Work request →
Two lines mark the range in the entries below: the one holding "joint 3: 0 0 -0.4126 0" and the one holding "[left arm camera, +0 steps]". Set down those two and all lines between them, exactly.

..........

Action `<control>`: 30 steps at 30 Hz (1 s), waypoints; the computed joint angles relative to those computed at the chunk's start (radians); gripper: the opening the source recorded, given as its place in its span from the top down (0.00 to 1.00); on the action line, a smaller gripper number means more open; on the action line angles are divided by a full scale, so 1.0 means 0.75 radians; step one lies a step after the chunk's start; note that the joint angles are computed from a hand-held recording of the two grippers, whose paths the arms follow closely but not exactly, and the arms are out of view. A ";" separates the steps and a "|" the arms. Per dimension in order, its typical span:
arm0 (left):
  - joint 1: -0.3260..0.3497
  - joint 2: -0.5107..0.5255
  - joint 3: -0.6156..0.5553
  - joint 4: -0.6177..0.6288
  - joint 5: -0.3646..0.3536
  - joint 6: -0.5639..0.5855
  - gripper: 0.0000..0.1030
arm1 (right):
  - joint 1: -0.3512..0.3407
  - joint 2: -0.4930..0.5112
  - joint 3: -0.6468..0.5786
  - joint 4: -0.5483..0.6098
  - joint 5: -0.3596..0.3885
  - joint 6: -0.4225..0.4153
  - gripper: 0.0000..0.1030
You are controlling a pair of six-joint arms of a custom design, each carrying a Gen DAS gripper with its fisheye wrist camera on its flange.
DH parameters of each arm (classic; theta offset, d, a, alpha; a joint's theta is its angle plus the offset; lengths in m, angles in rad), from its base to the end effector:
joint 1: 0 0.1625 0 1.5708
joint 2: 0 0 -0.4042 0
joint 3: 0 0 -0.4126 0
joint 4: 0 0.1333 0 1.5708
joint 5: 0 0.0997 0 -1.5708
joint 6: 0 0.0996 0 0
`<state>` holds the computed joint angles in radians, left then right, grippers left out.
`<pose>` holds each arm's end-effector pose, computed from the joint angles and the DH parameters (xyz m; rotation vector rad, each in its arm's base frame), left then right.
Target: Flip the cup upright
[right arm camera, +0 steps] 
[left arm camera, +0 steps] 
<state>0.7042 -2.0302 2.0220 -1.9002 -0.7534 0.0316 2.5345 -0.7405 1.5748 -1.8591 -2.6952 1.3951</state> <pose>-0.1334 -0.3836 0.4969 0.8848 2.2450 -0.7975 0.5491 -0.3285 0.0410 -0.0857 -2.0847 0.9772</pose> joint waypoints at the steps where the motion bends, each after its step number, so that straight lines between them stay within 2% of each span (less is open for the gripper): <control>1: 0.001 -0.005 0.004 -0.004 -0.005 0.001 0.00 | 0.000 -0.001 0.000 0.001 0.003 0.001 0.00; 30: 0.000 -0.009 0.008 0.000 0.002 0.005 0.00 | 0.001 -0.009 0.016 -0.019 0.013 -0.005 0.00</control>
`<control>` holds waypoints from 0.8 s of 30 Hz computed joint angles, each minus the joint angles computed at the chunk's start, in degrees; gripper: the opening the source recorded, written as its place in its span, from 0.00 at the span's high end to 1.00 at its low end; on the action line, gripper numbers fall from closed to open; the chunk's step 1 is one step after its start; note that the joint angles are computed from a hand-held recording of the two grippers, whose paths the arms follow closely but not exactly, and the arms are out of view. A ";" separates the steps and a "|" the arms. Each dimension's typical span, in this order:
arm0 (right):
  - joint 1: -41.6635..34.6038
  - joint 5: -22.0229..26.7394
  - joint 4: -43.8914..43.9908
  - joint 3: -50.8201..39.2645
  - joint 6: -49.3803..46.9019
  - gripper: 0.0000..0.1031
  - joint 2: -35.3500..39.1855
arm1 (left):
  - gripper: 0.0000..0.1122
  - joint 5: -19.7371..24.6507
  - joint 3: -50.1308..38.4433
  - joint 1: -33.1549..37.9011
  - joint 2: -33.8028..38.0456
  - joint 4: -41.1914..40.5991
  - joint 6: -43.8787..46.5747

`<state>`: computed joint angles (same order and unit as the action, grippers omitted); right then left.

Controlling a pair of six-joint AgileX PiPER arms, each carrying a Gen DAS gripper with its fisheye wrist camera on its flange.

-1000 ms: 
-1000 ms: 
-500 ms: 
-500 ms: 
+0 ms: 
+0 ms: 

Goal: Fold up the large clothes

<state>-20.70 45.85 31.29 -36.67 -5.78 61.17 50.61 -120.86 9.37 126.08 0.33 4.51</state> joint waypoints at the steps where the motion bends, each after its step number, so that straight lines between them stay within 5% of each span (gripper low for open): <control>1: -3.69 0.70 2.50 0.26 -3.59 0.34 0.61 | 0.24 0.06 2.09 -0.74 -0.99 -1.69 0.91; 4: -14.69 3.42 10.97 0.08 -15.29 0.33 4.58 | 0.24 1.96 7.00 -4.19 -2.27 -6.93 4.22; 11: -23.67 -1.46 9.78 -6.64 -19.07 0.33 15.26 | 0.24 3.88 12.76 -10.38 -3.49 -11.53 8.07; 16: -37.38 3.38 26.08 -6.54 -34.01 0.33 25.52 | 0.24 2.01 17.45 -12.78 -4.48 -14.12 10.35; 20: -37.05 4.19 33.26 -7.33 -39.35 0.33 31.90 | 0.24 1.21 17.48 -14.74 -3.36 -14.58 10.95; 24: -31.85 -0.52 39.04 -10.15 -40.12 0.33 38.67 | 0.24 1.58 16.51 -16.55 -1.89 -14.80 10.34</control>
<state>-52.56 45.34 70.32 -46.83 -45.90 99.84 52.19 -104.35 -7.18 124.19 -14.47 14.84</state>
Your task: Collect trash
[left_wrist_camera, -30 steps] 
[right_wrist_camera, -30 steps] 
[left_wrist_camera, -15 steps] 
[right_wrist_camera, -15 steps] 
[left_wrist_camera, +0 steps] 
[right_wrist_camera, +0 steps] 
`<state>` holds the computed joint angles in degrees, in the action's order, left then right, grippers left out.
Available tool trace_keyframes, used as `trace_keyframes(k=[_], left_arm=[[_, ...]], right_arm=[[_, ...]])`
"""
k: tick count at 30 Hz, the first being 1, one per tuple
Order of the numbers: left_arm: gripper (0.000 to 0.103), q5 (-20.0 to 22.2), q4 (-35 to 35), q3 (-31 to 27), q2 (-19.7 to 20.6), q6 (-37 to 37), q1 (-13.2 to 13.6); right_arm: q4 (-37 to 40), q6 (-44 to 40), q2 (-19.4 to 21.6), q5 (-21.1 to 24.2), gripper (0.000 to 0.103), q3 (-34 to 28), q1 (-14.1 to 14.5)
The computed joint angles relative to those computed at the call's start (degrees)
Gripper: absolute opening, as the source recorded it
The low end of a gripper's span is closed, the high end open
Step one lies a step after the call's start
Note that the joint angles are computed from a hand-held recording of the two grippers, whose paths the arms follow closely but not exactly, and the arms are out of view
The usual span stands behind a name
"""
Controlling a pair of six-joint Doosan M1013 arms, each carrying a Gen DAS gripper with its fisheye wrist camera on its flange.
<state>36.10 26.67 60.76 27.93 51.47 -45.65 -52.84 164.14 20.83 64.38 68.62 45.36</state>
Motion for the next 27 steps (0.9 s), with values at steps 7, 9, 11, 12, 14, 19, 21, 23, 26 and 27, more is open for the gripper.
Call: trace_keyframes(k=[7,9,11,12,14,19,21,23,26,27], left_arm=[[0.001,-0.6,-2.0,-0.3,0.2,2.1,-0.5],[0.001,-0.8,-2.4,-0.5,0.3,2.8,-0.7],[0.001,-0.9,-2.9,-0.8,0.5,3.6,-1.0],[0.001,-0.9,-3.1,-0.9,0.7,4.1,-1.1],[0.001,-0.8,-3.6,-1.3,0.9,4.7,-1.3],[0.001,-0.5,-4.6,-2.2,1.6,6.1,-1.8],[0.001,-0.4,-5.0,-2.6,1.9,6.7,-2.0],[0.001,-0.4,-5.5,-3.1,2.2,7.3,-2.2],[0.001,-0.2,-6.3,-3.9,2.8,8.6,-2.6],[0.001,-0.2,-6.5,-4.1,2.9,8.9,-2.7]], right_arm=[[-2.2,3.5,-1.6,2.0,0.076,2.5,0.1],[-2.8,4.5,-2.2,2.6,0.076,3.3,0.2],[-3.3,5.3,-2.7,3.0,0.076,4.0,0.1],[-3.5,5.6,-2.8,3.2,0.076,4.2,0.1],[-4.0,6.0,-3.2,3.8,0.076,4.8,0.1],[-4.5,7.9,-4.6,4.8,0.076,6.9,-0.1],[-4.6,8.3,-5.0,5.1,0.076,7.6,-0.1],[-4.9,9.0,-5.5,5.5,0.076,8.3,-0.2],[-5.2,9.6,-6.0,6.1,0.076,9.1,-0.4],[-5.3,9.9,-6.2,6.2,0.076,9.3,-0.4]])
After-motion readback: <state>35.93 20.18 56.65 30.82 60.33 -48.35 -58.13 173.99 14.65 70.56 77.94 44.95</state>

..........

Answer to this problem →
joint 3: 0 0 -0.4126 0
joint 4: 0 0.1333 0 1.5708
joint 5: 0 0.0997 0 -1.5708
joint 6: 0 0.0996 0 0
`<state>` holds the computed joint angles in radians, left then right, grippers left out.
`<pose>` holds each arm's end-effector pose, computed from the joint angles and the DH parameters (xyz m; rotation vector rad, each in its arm's base frame), left then right.
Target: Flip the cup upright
[right arm camera, +0 steps] 
[left arm camera, +0 steps] 

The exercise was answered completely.